■ **Instructions for the task**: Only the pictures are dropped. Restate each line below word for word.

■ **Dataset extract**:
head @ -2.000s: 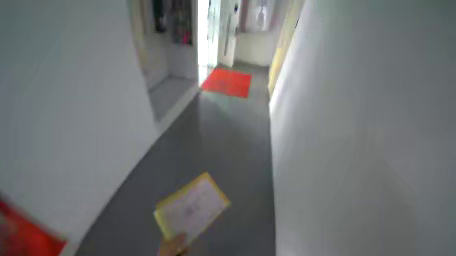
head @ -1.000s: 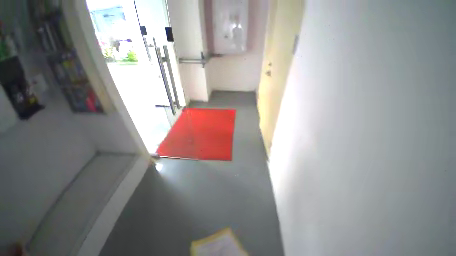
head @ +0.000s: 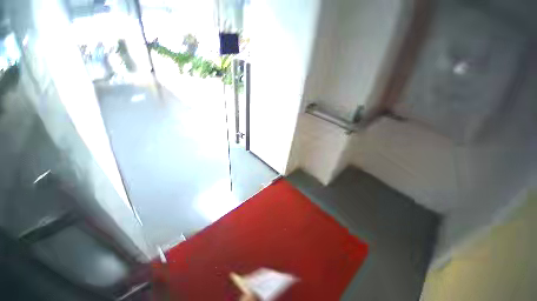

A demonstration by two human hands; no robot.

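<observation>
A white paper sheet with a yellowish edge on its left side is low in the view, blurred, over the red mat. My left hand holds it from below; only a small blurred bit of the fingers shows at the bottom edge. Any print on the sheet is too blurred to read. My right hand is not in view.
A red mat lies on the grey floor before a bright glass doorway. A glass door with a long vertical handle stands beyond. A metal rail is on the white wall. A yellowish surface is at lower right.
The view has moved forward to the doorway and turned left. The red mat and door are much nearer. The paper, still held, is low and now shows over the mat.
</observation>
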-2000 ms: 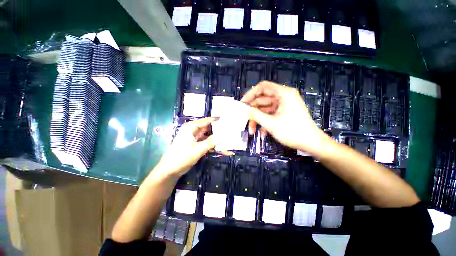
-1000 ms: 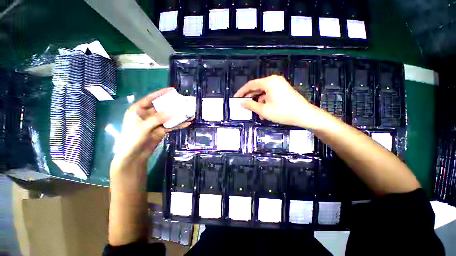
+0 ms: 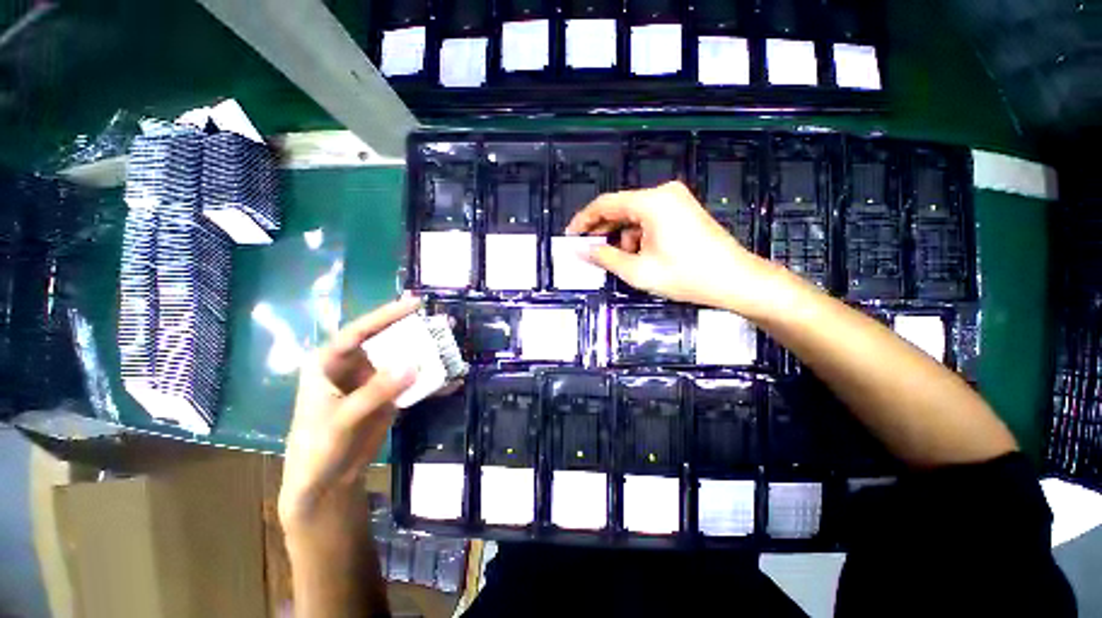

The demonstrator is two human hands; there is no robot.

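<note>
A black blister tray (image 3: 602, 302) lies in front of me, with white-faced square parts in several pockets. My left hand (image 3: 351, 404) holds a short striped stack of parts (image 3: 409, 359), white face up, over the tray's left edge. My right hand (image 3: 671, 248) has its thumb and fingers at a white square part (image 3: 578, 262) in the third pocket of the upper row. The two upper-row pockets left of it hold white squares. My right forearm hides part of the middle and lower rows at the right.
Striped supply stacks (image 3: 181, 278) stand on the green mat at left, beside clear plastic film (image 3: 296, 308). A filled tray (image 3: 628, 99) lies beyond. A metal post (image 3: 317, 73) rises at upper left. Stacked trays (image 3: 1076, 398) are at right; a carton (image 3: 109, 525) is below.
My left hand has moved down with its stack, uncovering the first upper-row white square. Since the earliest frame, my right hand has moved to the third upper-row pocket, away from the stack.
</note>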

■ **Finished task**:
head @ -2.000s: 
head @ -1.000s: 
head @ +0.000s: 

A demonstration by two human hands; no robot.

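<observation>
A white paper sheet with a yellowish edge on its left side is low in the view, blurred, over the red mat. My left hand holds it from below; only a small blurred bit of the fingers shows at the bottom edge. Any print on the sheet is too blurred to read. My right hand is not in view.
A red mat lies on the grey floor before a bright glass doorway. A glass door with a long vertical handle stands beyond. A metal rail is on the white wall. A yellowish surface is at lower right.
The view has moved forward to the doorway and turned left. The red mat and door are much nearer. The paper, still held, is low and now shows over the mat.
</observation>
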-2000 ms: 
-1000 ms: 
+0 ms: 

The demonstrator is two human hands; there is no robot.

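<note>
A black blister tray (image 3: 602, 302) lies in front of me, with white-faced square parts in several pockets. My left hand (image 3: 351, 404) holds a short striped stack of parts (image 3: 409, 359), white face up, over the tray's left edge. My right hand (image 3: 671, 248) has its thumb and fingers at a white square part (image 3: 578, 262) in the third pocket of the upper row. The two upper-row pockets left of it hold white squares. My right forearm hides part of the middle and lower rows at the right.
Striped supply stacks (image 3: 181, 278) stand on the green mat at left, beside clear plastic film (image 3: 296, 308). A filled tray (image 3: 628, 99) lies beyond. A metal post (image 3: 317, 73) rises at upper left. Stacked trays (image 3: 1076, 398) are at right; a carton (image 3: 109, 525) is below.
My left hand has moved down with its stack, uncovering the first upper-row white square. Since the earliest frame, my right hand has moved to the third upper-row pocket, away from the stack.
</note>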

The answer has been given, and the exercise is done.